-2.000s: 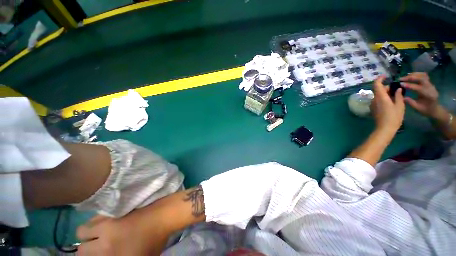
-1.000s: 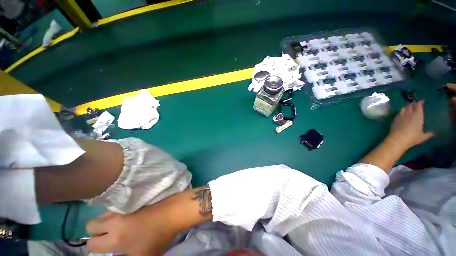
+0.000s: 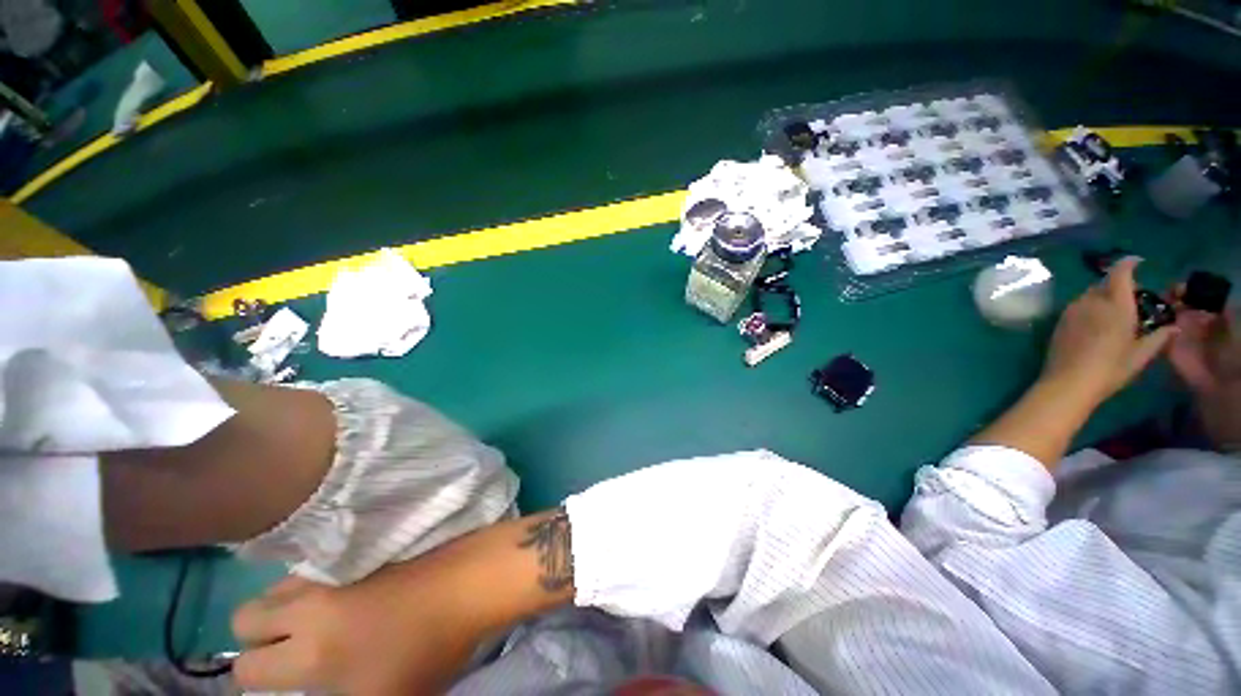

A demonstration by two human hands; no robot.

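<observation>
A large white cloth [image 3: 102,354] covers the far end of a raised forearm with a gathered pale cuff at the left edge. This looks like my left arm; its hand is hidden or cut off. My right hand [image 3: 320,636] is low at the left, below that arm, with curled fingers and a tattooed wrist. What it holds, if anything, cannot be told. A thin black cable [image 3: 177,612] shows beside its fingertips.
A black square watch head [image 3: 842,382], a bottle [image 3: 723,279], crumpled wipes [image 3: 762,197], another white cloth [image 3: 376,307], a blister tray [image 3: 939,177] and a white pot [image 3: 1014,292] are on the green bench. At right, a coworker's hands [image 3: 1157,333] hold dark parts.
The view has shifted slightly since the earliest frame. The coworker's hands moved apart and are now close together, with a black square part between them. My arms look nearly still.
</observation>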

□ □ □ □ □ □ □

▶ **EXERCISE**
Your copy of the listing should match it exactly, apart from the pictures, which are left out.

▶ **YOUR SOLUTION**
-2.000s: 
-1.000s: 
+0.000s: 

A demonstration by two human hands; no robot.

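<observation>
A large white cloth [image 3: 102,354] covers the far end of a raised forearm with a gathered pale cuff at the left edge. This looks like my left arm; its hand is hidden or cut off. My right hand [image 3: 320,636] is low at the left, below that arm, with curled fingers and a tattooed wrist. What it holds, if anything, cannot be told. A thin black cable [image 3: 177,612] shows beside its fingertips.
A black square watch head [image 3: 842,382], a bottle [image 3: 723,279], crumpled wipes [image 3: 762,197], another white cloth [image 3: 376,307], a blister tray [image 3: 939,177] and a white pot [image 3: 1014,292] are on the green bench. At right, a coworker's hands [image 3: 1157,333] hold dark parts.
The view has shifted slightly since the earliest frame. The coworker's hands moved apart and are now close together, with a black square part between them. My arms look nearly still.
</observation>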

The given answer completes the exercise.